Similar to Lil Baby’s other full-length albums, It’s Only Me shouldn’t be compared. An “album” in name, but one for the DSP era: an overlong collection of songs engineered to amass streams and with enough depth to be sliced up into TikTok fragments. On a DSP, you can skip to “In A Minute” or “Heyy.” You can press play and get lost in the unique music, but if you expect it to succeed like great “albums” of the past and present, your excitement will fade. Like My Turn, It’s Only Me doesn’t show Lil Baby’s intentionality in crafting a fantastic album. He’s shown again that he can put together a solid compilation of songs since he’s so great.
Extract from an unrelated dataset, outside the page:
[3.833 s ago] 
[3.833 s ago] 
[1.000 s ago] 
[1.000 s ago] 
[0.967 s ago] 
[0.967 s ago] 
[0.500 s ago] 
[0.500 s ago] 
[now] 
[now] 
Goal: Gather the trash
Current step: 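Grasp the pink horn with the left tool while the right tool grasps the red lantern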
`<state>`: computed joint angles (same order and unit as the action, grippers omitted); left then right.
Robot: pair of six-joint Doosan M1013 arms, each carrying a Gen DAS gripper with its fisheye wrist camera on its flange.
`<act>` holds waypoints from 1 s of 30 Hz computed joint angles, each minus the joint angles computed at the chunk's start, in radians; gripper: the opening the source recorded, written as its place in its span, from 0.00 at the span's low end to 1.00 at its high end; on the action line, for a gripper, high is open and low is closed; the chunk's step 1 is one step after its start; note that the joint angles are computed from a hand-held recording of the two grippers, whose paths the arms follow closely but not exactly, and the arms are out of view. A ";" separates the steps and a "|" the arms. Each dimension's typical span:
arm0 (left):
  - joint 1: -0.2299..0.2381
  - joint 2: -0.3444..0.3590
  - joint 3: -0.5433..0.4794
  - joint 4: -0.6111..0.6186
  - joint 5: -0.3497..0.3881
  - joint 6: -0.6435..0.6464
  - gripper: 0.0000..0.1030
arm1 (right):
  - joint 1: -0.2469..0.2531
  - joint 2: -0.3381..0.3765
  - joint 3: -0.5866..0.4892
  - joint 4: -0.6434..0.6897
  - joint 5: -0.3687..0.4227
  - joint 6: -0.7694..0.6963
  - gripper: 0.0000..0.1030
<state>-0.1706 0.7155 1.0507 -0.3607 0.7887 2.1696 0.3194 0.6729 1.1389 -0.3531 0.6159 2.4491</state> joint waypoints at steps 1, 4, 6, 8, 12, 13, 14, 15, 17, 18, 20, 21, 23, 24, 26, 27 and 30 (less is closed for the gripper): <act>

Even while most of us still conceive of the “album” as outmoded, It’s Only Me represents the peak of an evolving genre. Lil Baby’s music sounds the way it does because of streaming technology, not artistic innovation. Although DSP albums do not change art as a response to technology like movies or hip-hop, the situation is similar. These albums openly change music distribution and consumption. Migos’ Culture II or Moneybagg Yo’s A Gangster’s Pain are examples of “the discovery” of a new art: extended streaming service content with filler. It’s Only Me (or My Turn (Deluxe Edition)) is “the perfection” of it.

Terminology disputes are meaningless. Who cares if It’s Only Me is an album, mixtape, or playlist? All and none. A body of work. It’s sold as a “album,” a heavy historical term that conjures specific aspirations. Lil Baby’s style doesn’t fit that form. Our contemporary technological reality suggests the “album” as we know it should disappear and be replaced by a new artform. One of the best rappers alive excels at this artform.